Changes are required to Ontario’s electricity system to help bring prices more in line with neighbouring jurisdictions. This is the conclusion of a 2015 report from The Council for Clean and Reliable Electricity. “Apples to Apples: Fixing Ontario’s Electricity Price Mismatch” explains how the lack of a day-ahead market in Ontario and the current global adjustment system have resulted in Ontario selling exported electricity at prices lower than those paid by Ontario consumers. At the same time, this discrepancy creates a loophole that can benefit electricity exporters.

Greg Baden, author of the report, notes that New York and Michigan are the primary markets for Ontario electricity. Both those states operate day-ahead and hourly markets. Ontario, on the other hand, only operates an hourly market. In many hours, hydroelectric generation is the marginal generator in the Ontario hourly market and natural gas generation is the marginal generator in New York and Michigan.

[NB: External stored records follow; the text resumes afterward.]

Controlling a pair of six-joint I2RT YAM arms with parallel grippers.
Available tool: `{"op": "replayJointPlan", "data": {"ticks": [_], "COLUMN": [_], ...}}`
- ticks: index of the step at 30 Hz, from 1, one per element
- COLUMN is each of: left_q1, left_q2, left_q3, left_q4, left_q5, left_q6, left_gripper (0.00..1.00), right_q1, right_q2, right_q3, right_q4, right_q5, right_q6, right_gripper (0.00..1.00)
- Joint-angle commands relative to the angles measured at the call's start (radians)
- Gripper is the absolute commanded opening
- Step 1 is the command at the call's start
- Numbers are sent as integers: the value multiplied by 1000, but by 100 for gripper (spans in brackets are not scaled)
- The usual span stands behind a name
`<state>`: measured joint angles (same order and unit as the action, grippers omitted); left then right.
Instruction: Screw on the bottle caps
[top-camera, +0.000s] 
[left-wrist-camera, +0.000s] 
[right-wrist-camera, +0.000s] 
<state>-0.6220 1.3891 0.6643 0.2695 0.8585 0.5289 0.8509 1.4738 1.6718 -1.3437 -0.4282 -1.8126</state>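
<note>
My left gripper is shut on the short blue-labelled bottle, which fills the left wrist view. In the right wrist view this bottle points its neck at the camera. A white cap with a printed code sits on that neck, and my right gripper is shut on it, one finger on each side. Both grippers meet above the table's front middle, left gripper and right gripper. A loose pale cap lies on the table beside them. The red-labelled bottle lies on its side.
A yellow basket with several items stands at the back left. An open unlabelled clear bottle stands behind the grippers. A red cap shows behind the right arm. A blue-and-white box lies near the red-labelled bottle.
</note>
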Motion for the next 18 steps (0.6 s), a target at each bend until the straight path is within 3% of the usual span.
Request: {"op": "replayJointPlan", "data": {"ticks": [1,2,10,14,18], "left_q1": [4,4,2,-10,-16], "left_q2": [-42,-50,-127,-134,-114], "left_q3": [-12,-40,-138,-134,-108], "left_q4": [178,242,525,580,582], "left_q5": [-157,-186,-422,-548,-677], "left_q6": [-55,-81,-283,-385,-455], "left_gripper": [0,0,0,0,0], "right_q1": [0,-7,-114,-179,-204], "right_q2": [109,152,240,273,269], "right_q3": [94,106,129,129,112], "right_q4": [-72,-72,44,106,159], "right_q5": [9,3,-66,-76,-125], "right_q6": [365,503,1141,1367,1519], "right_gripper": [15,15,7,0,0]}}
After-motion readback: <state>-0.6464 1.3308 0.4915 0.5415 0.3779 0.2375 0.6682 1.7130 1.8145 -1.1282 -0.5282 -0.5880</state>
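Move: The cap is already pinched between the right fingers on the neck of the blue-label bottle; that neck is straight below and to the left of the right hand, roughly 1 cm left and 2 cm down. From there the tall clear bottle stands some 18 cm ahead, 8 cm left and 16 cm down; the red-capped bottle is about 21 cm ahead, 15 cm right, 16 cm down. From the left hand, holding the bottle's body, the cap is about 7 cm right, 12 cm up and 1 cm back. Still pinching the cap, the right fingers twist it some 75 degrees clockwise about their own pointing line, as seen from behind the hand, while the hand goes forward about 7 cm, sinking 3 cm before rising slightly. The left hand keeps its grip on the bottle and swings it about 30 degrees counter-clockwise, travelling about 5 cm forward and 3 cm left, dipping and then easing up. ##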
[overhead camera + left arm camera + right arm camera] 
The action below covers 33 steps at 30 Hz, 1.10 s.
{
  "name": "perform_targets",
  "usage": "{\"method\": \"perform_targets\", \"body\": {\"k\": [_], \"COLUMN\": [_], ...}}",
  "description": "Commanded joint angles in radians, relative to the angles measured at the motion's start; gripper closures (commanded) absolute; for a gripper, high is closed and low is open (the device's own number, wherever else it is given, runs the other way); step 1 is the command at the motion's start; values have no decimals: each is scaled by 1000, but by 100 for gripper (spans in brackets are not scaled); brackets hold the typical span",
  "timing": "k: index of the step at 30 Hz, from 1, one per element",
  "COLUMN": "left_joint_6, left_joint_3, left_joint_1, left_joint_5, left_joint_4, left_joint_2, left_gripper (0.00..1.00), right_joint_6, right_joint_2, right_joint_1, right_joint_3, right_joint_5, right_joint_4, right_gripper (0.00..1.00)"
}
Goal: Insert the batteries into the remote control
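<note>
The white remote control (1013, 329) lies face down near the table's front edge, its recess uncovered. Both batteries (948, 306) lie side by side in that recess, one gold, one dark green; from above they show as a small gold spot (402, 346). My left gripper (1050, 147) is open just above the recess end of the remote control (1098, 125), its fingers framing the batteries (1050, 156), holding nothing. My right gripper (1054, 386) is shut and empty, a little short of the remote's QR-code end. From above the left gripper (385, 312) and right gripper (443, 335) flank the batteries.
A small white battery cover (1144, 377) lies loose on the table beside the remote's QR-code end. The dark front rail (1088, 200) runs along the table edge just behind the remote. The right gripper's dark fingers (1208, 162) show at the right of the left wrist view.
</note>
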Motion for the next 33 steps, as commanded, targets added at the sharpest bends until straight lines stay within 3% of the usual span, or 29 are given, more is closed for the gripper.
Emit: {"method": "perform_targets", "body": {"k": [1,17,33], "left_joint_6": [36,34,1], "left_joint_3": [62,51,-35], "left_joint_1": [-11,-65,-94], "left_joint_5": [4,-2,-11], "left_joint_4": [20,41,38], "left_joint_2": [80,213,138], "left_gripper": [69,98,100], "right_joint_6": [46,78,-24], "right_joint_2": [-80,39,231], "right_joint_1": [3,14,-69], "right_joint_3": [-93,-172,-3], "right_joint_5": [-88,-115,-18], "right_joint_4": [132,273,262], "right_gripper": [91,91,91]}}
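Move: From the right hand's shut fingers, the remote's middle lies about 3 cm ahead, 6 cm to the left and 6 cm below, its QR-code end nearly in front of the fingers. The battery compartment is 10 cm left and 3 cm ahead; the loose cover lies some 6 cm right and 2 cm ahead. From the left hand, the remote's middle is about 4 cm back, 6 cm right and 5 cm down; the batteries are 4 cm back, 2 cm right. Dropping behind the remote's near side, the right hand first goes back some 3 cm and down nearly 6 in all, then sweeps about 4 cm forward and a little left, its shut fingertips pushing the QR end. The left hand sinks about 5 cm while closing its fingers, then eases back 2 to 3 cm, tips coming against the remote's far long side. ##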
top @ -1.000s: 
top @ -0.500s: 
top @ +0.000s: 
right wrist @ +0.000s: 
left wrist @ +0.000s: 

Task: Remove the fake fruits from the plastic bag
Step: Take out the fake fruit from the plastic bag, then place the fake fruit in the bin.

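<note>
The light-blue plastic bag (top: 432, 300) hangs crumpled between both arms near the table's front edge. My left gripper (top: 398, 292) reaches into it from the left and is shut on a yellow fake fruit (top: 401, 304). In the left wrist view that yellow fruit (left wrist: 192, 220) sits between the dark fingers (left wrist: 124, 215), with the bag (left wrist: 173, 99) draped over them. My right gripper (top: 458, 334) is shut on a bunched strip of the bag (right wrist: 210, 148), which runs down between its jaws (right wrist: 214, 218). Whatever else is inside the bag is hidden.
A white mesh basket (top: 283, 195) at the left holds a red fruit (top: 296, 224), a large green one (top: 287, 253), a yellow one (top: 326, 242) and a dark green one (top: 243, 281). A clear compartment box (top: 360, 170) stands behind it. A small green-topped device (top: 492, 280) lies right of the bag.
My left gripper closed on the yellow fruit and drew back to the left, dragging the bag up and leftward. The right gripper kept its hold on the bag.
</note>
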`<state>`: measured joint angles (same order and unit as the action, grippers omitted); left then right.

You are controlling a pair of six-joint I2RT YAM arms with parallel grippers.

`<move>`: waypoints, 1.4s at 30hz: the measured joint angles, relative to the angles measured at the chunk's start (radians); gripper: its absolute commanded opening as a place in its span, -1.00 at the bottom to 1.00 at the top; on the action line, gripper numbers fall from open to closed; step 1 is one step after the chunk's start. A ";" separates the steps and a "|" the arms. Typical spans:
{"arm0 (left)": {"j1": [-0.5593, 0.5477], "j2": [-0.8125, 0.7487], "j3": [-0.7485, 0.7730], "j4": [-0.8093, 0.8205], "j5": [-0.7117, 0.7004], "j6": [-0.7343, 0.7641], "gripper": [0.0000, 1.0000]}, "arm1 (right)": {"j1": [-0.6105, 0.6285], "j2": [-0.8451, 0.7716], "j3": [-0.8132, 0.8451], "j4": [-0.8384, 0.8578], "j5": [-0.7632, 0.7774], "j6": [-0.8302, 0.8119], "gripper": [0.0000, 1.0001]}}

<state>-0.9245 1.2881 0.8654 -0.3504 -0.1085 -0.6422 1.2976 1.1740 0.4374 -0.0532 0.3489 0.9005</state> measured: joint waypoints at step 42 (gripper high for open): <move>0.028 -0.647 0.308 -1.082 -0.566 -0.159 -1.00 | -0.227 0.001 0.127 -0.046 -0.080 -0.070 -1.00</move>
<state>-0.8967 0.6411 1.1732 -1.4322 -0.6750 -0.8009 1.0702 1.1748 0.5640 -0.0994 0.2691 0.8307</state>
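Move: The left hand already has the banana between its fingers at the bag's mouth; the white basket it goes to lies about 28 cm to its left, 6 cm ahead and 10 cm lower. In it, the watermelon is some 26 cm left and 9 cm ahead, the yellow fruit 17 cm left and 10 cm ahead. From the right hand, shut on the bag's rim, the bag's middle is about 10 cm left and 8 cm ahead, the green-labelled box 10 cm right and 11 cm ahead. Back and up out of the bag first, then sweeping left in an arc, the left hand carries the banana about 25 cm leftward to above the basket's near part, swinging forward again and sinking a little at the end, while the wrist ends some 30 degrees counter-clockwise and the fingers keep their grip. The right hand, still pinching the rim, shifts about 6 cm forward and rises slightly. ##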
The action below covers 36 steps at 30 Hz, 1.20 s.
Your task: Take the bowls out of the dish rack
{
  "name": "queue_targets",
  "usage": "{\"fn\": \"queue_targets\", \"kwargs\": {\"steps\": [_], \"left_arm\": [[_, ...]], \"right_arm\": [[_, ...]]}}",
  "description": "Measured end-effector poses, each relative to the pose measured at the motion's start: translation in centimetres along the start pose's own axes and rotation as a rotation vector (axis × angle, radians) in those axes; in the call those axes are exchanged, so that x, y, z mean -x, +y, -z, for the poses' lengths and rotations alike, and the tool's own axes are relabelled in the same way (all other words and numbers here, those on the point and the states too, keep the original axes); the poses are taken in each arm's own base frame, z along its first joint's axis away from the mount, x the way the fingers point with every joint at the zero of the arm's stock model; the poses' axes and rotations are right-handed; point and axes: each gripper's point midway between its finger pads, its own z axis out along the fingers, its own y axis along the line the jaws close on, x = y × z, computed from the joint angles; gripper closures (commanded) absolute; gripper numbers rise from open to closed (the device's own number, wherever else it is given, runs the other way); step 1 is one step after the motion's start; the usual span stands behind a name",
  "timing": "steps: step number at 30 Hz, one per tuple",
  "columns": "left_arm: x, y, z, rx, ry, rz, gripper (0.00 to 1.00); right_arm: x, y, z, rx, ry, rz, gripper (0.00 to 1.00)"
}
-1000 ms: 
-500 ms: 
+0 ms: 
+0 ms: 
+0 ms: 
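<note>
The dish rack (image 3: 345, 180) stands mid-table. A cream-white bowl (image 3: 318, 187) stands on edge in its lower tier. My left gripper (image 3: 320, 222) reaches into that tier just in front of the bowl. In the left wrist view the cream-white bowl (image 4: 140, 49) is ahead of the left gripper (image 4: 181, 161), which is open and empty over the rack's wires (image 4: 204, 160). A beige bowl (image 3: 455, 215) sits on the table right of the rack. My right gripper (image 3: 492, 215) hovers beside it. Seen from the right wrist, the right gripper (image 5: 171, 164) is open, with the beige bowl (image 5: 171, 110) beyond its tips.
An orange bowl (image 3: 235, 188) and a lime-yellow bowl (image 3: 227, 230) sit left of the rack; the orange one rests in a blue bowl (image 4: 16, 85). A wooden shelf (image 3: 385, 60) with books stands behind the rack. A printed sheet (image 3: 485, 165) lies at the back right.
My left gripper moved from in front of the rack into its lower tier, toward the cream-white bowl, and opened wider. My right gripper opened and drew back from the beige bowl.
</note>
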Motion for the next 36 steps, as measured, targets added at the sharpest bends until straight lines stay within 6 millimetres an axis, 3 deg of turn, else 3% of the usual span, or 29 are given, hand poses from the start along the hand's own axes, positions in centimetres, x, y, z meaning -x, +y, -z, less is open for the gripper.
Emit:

The differing market fundamentals create a price spread that can be exploited by an exporter buying Ontario electricity and selling it in either Michigan or New York. The revenues earned by the exporter are not included in the calculation of the Global Adjustment.

“Apples to Apples” highlights the value of adopting continuous improvement in energy management, even at the Ontario provincial electric system level. Taking action to address structural reforms could potentially save Ontario consumers significant costs for their electric energy.